Stored items from a collection:
--- --- ---

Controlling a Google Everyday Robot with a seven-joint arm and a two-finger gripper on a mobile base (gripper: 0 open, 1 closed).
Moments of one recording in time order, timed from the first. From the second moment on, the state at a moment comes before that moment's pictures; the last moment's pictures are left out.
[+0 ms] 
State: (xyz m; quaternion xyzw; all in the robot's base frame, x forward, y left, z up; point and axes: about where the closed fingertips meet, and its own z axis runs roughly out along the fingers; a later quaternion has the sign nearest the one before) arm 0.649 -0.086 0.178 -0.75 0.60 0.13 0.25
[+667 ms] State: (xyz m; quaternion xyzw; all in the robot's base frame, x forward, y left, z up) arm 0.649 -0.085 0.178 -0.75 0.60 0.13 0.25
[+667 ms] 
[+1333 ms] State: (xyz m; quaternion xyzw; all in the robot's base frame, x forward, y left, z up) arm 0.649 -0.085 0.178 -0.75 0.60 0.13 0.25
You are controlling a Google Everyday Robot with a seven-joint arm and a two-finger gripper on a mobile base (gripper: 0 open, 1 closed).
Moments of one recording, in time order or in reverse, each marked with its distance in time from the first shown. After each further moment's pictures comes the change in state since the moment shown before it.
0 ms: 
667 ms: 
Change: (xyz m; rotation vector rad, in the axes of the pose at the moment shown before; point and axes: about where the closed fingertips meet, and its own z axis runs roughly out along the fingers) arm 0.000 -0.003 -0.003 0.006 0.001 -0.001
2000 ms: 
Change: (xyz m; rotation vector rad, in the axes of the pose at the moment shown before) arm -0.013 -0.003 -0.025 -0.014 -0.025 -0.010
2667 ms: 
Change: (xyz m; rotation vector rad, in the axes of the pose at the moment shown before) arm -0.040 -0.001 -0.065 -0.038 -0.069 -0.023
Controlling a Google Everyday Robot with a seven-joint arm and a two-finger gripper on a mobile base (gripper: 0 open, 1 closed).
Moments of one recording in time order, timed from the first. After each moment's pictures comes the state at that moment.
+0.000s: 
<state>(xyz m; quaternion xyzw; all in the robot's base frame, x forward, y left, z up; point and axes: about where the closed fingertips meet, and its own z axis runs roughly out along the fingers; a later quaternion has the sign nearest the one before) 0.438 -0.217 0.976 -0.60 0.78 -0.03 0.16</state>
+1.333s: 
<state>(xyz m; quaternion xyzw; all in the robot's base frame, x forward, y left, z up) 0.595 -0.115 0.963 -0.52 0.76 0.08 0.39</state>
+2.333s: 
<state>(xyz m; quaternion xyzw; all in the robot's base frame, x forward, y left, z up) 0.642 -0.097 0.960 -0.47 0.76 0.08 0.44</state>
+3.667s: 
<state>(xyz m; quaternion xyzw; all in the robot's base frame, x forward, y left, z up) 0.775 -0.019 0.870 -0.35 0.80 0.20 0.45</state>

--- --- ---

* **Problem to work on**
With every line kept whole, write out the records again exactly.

* **Completed exercise**
Controlling a Google Everyday Robot with a seven-joint arm and a two-finger gripper on a mobile base (gripper: 0 open, 1 closed).
Moments of one recording in time order, timed from the first. From the second moment on, the state at a moment comes before that moment's pictures; the last moment's pictures are left out.
[+0 ms] 
State: (xyz m; quaternion xyzw; all in the robot's base frame, x forward, y left, z up; point and axes: about where the closed fingertips meet, and its own z axis runs roughly out along the fingers; a later quaternion has the sign nearest the one before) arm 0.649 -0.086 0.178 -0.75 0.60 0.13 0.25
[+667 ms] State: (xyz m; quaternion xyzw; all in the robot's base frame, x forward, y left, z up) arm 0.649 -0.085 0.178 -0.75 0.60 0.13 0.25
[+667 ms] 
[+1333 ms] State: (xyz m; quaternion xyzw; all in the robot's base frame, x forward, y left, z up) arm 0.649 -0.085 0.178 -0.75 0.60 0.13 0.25
You are controlling a Google Everyday Robot with a seven-joint arm and a two-finger gripper on a mobile base (gripper: 0 open, 1 closed).
Moments of one recording, in time order or in reverse, each marked with its distance in time from the first shown. After each further moment's pictures comes the change in state since the moment shown before it.
0 ms: 
667 ms: 
Change: (xyz m; rotation vector rad, in the axes of the pose at the moment shown before; point and axes: about where the closed fingertips meet, and its own z axis runs roughly out along the fingers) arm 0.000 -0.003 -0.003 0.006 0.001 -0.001
2000 ms: 
Change: (xyz m; rotation vector rad, in the axes of the pose at the moment shown before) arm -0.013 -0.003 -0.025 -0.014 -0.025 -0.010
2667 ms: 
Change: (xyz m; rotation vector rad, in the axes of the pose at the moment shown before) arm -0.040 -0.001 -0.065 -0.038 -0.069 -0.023
Controlling a Google Everyday Robot with a seven-joint arm and a two-finger gripper on a mobile base (gripper: 0 open, 1 closed).
Moments of one recording in time order, timed from the first. After each moment's pictures comes the state at that moment.
+0.000s: 
<state>(xyz m; quaternion xyzw; all in the robot's base frame, x forward, y left, z up; point and axes: about where the closed fingertips meet, and its own z axis runs roughly out along the fingers; a later quaternion has the sign nearest the one before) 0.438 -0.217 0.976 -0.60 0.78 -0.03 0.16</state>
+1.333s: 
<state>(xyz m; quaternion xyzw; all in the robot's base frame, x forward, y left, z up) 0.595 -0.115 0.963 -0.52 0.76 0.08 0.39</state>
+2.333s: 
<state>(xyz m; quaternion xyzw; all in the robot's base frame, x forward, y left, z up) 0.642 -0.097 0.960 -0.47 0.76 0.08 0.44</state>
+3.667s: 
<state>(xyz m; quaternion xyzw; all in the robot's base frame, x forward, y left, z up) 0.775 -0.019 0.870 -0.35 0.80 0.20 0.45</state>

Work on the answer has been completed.